> [Supplied entries]
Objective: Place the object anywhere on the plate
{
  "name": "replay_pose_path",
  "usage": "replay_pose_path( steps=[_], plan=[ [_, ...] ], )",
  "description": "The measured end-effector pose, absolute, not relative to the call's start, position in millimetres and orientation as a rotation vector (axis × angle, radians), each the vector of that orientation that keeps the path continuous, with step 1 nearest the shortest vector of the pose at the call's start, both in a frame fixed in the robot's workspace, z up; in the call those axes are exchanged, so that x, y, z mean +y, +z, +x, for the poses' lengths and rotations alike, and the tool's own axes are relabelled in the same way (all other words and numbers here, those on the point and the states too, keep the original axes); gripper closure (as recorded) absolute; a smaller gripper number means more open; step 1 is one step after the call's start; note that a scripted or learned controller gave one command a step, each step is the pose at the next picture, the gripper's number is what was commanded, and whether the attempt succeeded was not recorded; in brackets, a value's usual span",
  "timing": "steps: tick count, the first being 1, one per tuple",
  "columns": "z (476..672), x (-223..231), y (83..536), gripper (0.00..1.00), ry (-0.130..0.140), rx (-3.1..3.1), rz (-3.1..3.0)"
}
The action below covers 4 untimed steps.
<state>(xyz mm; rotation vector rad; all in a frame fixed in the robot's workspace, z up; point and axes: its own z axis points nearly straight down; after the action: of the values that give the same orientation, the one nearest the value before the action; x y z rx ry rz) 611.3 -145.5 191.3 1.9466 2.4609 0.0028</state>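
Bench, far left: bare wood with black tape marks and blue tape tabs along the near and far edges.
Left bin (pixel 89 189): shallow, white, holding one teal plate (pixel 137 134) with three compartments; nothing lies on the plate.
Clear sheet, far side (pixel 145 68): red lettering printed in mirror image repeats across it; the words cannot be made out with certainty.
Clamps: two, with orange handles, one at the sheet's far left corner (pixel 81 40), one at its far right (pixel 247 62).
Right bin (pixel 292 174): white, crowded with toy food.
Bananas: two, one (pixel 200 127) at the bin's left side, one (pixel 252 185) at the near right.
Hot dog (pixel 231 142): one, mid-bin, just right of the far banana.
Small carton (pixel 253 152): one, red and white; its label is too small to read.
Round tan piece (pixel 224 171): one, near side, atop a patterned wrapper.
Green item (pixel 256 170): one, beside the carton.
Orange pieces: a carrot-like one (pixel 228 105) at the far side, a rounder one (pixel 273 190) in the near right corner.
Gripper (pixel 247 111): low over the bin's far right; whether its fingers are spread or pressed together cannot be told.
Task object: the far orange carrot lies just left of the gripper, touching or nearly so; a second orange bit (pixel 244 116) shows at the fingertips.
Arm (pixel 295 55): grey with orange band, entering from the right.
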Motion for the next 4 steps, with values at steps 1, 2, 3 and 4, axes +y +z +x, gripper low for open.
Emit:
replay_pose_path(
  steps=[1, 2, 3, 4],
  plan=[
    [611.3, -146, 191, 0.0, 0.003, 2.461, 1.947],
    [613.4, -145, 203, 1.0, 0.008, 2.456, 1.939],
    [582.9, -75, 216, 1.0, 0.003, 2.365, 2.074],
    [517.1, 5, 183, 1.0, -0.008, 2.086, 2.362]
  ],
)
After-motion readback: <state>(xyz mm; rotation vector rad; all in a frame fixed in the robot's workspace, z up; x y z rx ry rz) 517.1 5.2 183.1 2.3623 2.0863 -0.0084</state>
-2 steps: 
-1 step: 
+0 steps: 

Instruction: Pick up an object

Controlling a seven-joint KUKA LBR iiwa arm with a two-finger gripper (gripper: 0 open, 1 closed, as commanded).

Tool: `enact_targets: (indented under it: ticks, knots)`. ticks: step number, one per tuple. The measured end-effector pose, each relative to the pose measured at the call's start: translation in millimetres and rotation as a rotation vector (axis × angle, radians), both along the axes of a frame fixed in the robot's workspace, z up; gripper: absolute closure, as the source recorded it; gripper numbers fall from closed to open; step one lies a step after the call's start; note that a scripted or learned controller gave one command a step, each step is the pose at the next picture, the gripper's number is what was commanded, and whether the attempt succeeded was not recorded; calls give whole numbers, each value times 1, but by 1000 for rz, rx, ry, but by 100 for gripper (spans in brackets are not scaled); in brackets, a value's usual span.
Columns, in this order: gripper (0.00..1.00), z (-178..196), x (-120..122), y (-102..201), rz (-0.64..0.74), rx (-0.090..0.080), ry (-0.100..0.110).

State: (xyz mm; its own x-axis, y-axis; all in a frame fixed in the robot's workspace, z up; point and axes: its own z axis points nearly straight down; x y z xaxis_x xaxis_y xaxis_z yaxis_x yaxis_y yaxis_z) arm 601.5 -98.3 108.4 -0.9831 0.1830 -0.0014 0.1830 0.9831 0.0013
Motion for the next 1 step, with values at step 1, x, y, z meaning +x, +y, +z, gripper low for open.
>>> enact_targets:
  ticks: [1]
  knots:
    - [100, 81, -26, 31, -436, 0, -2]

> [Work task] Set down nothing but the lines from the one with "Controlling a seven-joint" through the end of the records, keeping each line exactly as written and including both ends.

> [Exercise output]
Controlling a seven-joint KUKA LBR iiwa arm with a two-finger gripper (gripper: 0 open, 1 closed, as commanded).

Tool: `enact_targets: (indented under it: ticks, knots)`. ticks: step number, one per tuple. The measured end-effector pose, each relative to the pose measured at the call's start: translation in millimetres and rotation as a rotation vector (axis × angle, radians), both along the axes of a frame fixed in the robot's workspace, z up; gripper: absolute closure, as the source recorded it; gripper numbers fall from closed to open; step one lies a step after the call's start; note that a scripted or learned controller gave one command a step, each step is the pose at the next picture, the gripper's number is what was commanded, and whether the attempt succeeded was not recorded; calls give whole numbers, each value times 1, but by 1000 for rz, rx, ry, but by 100 for gripper (spans in brackets are not scaled); in brackets, a value's usual span.
Columns, in this order: gripper (0.00..1.00), z (-178..196), x (-120..122), y (-102..201), rz (-0.64..0.74), rx (-0.090..0.080), ry (-0.100..0.110).

State: (xyz mm; its own x-axis, y-axis; all in a frame fixed in the robot's workspace, z up; point and axes: its own z axis points nearly straight down; x y z xaxis_x xaxis_y xaxis_z yaxis_x yaxis_y yaxis_z) arm 601.5 -98.3 108.4 -0.9831 0.1830 -0.0014 0.1830 0.9831 0.0013
Motion for the next 1 step, with values at step 1, x, y, z meaning +x, +y, +z, gripper low for open.
>>> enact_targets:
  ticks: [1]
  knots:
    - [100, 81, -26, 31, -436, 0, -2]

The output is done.